# Your instructions
Every line of the listing should be retyped exactly, but none of the pictures should be.

============

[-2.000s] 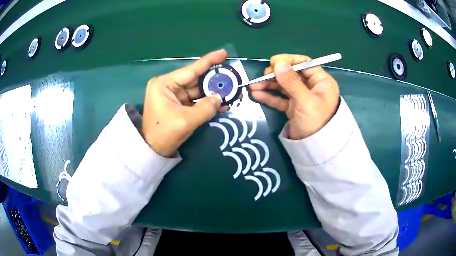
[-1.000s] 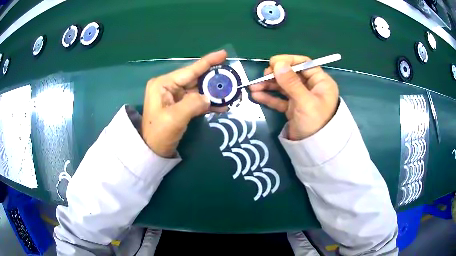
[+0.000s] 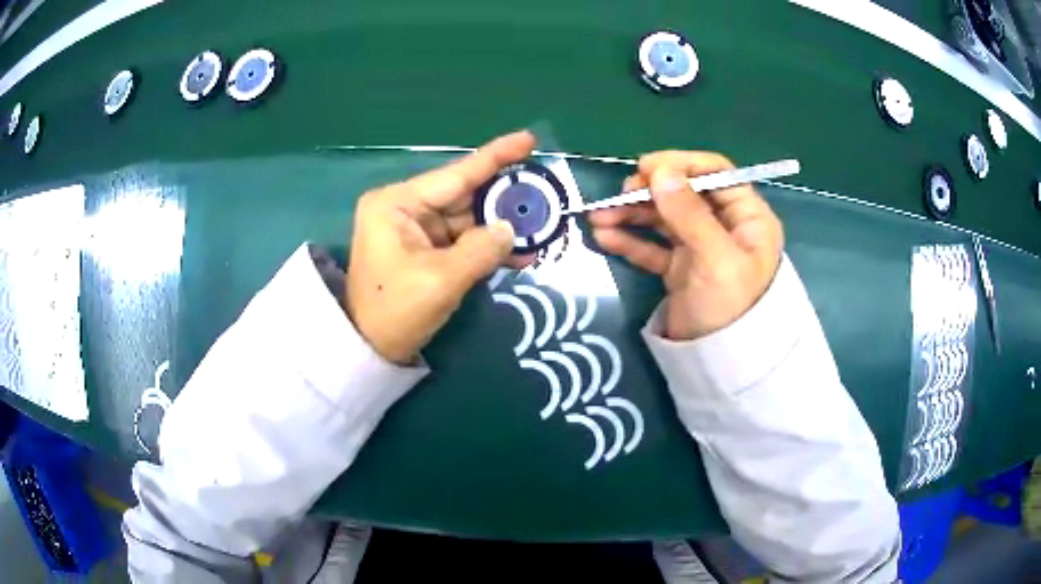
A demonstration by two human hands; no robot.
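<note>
My left hand [image 3: 425, 253] holds a round black-rimmed disc [image 3: 523, 210] by its edge, its face towards me, with a pale ring around a bluish centre. My right hand [image 3: 710, 234] holds silver tweezers [image 3: 731, 179]; their tip is at the disc's right edge. I cannot tell whether the tip grips anything. A clear film with rows of white arc-shaped adhesive pieces [image 3: 579, 367] lies on the green bench below the disc. The film's upper part is bright with glare and partly hidden by the disc and left hand.
Several discs lie on the green belt beyond, one at centre right [image 3: 668, 61]. A second sheet of arcs [image 3: 943, 365] and a thin silver stick [image 3: 987, 294] lie right. A white sheet [image 3: 43, 302] and loose arcs [image 3: 152, 408] lie left. Blue objects show below the bench's edge.
The belt discs have shifted to the right. Both hands, the held disc and the film sit slightly lower and further right in the picture. The tweezers' tip remains at the disc's right edge.
</note>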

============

# Answer box
[-2.000s] 
[-1.000s] 
[+0.000s] 
A demonstration by two human hands; no robot.
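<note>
My left hand [image 3: 425, 253] holds a round black-rimmed disc [image 3: 523, 210] by its edge, its face towards me, with a pale ring around a bluish centre. My right hand [image 3: 710, 234] holds silver tweezers [image 3: 731, 179]; their tip is at the disc's right edge. I cannot tell whether the tip grips anything. A clear film with rows of white arc-shaped adhesive pieces [image 3: 579, 367] lies on the green bench below the disc. The film's upper part is bright with glare and partly hidden by the disc and left hand.
Several discs lie on the green belt beyond, one at centre right [image 3: 668, 61]. A second sheet of arcs [image 3: 943, 365] and a thin silver stick [image 3: 987, 294] lie right. A white sheet [image 3: 43, 302] and loose arcs [image 3: 152, 408] lie left. Blue objects show below the bench's edge.
The belt discs have shifted to the right. Both hands, the held disc and the film sit slightly lower and further right in the picture. The tweezers' tip remains at the disc's right edge.
</note>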

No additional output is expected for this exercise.